FPGA ML Accelerator
A custom hardware accelerator for convolutional neural network inference on Xilinx Ultrascale+ FPGAs.
Overview
A high-performance CNN inference accelerator targeting Xilinx Ultrascale+ FPGAs. The design achieves 2.4 TOPS at 200 MHz, enabling real-time image classification at the edge without a GPU.
Problem
Deploying deep learning models at the edge is constrained by power budgets and latency requirements. GPUs are power-hungry and CPUs are too slow for real-time inference. FPGAs offer a middle ground — programmable hardware that can be tuned for specific workloads.
The challenge: designing an accelerator that is both fast enough for real-time inference and flexible enough to support multiple CNN architectures without re-synthesis.
Solution
The accelerator uses a systolic array architecture with configurable dataflow:
- Compute Core — 16×16 systolic array of multiply-accumulate (MAC) units operating in INT8 precision.
- On-Chip Buffer — Dual-port BRAM-based buffer with prefetching to hide memory latency.
- DMA Engine — Custom AXI4-Stream DMA controller for efficient data movement between DDR4 and the compute fabric.
- Control Processor — Lightweight RISC-V core for layer sequencing and configuration.
Architecture
The design is parameterized in SystemVerilog, allowing synthesis-time configuration of:
- Array dimensions (8×8, 16×16, 32×32)
- Precision (INT4, INT8, FP16)
- Buffer depth and tiling strategy
A Python-based compiler maps TensorFlow Lite models to the hardware instruction set.
Key Learnings
- Quantization is critical. Moving from FP32 to INT8 reduced compute area by 4× with < 1% accuracy loss on ResNet-50.

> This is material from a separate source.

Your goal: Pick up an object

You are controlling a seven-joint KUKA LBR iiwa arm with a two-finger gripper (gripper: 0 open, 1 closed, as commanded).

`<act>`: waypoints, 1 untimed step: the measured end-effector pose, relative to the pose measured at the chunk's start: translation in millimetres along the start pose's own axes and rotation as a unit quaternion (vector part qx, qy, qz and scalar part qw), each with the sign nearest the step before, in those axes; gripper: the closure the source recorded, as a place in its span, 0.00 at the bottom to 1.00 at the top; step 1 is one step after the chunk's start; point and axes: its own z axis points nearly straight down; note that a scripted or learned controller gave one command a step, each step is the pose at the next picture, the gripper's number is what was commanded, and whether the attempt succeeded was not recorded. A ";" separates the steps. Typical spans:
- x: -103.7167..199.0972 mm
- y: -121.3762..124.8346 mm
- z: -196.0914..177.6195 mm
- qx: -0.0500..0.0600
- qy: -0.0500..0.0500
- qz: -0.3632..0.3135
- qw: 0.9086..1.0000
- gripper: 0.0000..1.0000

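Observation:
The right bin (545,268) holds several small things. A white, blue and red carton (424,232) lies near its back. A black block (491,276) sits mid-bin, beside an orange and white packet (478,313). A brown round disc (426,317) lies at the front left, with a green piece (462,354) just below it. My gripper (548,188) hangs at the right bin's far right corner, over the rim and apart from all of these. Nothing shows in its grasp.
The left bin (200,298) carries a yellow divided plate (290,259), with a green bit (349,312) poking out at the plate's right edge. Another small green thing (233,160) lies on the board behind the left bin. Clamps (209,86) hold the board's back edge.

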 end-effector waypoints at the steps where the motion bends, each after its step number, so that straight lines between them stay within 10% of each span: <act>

- Memory bandwidth is the bottleneck. Even with on-chip buffering, DDR4 bandwidth limits throughput for large models. Careful tiling and data reuse are essential.
- Verification takes longer than design. The UVM testbench ended up being 3× the size of the RTL itself.
Tech Stack
- SystemVerilog, Xilinx Vivado 2023.2
- UVM for verification
- Python (TensorFlow Lite, model compiler)
- AXI4/AXI4-Stream interfaces
- Xilinx Alveo U250 development board